* **What to produce**: Would you repeat the entries beneath, with nothing changed?

:: Records for this exercise ::

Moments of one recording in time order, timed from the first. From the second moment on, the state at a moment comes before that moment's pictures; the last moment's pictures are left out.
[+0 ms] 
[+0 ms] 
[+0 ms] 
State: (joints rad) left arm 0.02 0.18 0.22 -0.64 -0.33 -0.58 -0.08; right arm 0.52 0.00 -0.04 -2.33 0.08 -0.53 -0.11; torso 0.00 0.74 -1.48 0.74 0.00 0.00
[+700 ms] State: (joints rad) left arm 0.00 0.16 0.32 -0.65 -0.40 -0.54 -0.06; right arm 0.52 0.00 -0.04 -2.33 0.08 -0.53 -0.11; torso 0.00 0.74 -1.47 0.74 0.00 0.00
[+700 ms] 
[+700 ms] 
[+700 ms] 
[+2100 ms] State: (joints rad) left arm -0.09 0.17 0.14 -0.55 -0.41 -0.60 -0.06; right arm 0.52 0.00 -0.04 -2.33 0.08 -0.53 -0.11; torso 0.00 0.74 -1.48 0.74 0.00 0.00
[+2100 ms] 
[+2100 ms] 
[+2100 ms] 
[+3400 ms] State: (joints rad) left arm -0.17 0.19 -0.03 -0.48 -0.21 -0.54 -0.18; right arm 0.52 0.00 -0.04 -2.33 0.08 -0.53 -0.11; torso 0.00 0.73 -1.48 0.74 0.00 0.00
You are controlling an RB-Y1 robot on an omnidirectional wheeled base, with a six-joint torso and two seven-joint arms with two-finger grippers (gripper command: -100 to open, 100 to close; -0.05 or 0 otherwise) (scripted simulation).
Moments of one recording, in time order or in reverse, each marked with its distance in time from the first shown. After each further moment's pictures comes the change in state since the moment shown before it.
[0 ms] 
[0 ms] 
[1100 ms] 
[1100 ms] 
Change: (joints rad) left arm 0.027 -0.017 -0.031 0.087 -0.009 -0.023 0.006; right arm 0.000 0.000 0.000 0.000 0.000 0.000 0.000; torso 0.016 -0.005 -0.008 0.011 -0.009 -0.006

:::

* **Response to this task**:
Moments of one recording in time order, timed from the first. From the second moment on, the state at a moment comes before that moment's pictures; the last moment's pictures are left out.
[+0 ms] 
[+0 ms] 
[+0 ms] 
State: (joints rad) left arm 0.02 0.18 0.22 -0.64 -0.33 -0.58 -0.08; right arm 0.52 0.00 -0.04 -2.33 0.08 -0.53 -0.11; torso 0.00 0.74 -1.48 0.74 0.00 0.00
[+700 ms] State: (joints rad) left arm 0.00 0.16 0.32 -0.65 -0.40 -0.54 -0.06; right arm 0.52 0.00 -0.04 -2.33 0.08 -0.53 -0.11; torso 0.00 0.74 -1.47 0.74 0.00 0.00
[+700 ms] 
[+700 ms] 
[+700 ms] 
[+2100 ms] State: (joints rad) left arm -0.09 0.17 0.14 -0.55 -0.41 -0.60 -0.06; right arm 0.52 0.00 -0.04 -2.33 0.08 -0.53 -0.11; torso 0.00 0.74 -1.48 0.74 0.00 0.00
[+2100 ms] 
[+2100 ms] 
[+2100 ms] 
[+3400 ms] State: (joints rad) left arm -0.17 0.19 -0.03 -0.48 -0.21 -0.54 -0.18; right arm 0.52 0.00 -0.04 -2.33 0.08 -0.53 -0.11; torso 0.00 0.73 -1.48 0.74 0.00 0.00
You are controlling an RB-Y1 robot on an omnidirectional wheeled base, with a six-joint torso and two seven-joint arms with two-finger grippers (gripper command: -100 to open, 100 to close; -0.05 or 0 otherwise) (scripted simulation).
Moments of one recording, in time order or in reverse, each marked with its distance in time from the first shown. After each further moment's pictures comes the change in state since the moment shown before it.
[0 ms] 
[0 ms] 
[1100 ms] 
[1100 ms] 
Change: (joints rad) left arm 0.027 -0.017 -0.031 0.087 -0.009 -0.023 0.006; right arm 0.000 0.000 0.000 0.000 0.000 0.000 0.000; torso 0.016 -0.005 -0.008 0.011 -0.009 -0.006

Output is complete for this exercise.